A SIRV2 gene operon (gp17, gp18 and gp19) was found to be the only and highly conserved gene clusters in rudiviruses and filamentous viruses, suggesting an important function in both viral families. The experimental results showed that ORF131b (gp17) was a novel ssDNA binding protein, without a canonical ssDNA binding domain. A few positively charged residues forming a U-shaped binding channel on the gp17 dimer are crucial for its ssDNA binding activity. The intrinsically disordered C-terminus of gp17 was demonstrated to be involved in the interaction with gp18, which was predicted previously as a helicase but showed a ssDNA annealing activity in this study. gp19 was shown to possess a 5´ to 3´ ssDNA nuclease activity, in addition to the previously demonstrated endonuclease activity, and a weak interaction between gp18 and gp19 was also detected. The functional characterization of the entire operon and the strand-displacement replication mode proposed previously for SIRV2 strongly point to a role of the operon in genome maturation and/or DNA recombination in viral gene DNA replication and repair.
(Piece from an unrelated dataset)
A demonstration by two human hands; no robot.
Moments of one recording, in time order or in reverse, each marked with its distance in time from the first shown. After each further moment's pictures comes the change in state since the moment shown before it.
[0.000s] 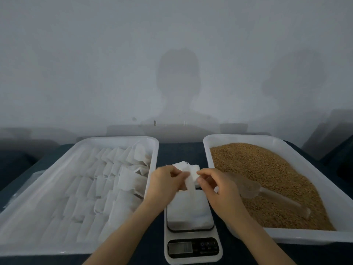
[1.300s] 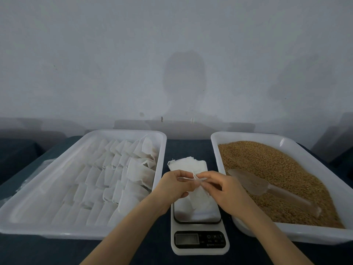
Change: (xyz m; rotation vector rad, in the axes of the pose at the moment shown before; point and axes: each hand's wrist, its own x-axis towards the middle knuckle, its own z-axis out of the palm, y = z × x) left_hand -0.018 -0.019 -0.004 -0.376 -0.233 -0.240; right_hand -0.002 0.005 0.002 0.021 -0.297 0.003
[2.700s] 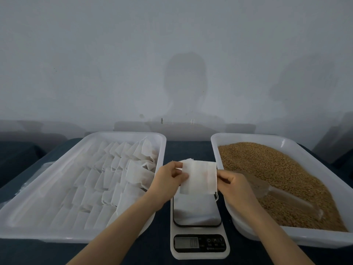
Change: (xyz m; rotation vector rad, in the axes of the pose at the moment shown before) left_hand 0.012 0.005 -0.010 0.277 0.144 0.154; right_hand 0.001 -0.002 -0.009 0.208 0.160 0.233
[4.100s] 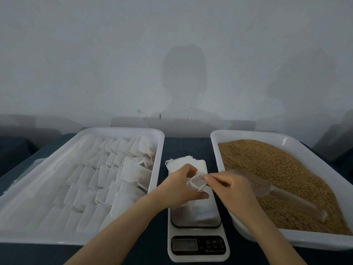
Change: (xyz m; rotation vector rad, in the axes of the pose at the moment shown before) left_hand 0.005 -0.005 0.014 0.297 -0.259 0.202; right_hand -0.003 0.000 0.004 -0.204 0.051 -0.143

Two transcription regulators sso2474 and sso10340 from Sulfolobus solfataricus P2 were differently expressed upon SIRV2 infection. A method similar to, but simpler than, Chromatin immunoprecipitation combined with subsequent high-throughput sequencing (Chip-seq) was applied in this study to get insight into the gene composition of the two protein regulons in vivo. After mapping the sequence data with the genomes of Sulfolobus solfataricus P2 and SIRV2, protein sso2474 was detected to have a high binding affinity to virus genome by an unknown mechanism, whereas sso10340 or its interacted protein preferred to bind and regulate the host genes on several binding sites. A total of 27 enriched DNA fragments extracted from sso10340 complex were selected as candidate binding targets from the host genome for the further analysis using EMSA (Electrophoretic mobility shift assay) and foot printing assay. A palindromic sequence motif was defined based on the enriched sequences, and most of these target genes were involved in energy metabolism, transport and amino acid metabolism. The genome-wide binding profile presented here reflected two different kinds of regulon conditions and contribute to the knowledge expansion of the transcription regulation upon virus infection in Sulfolobus.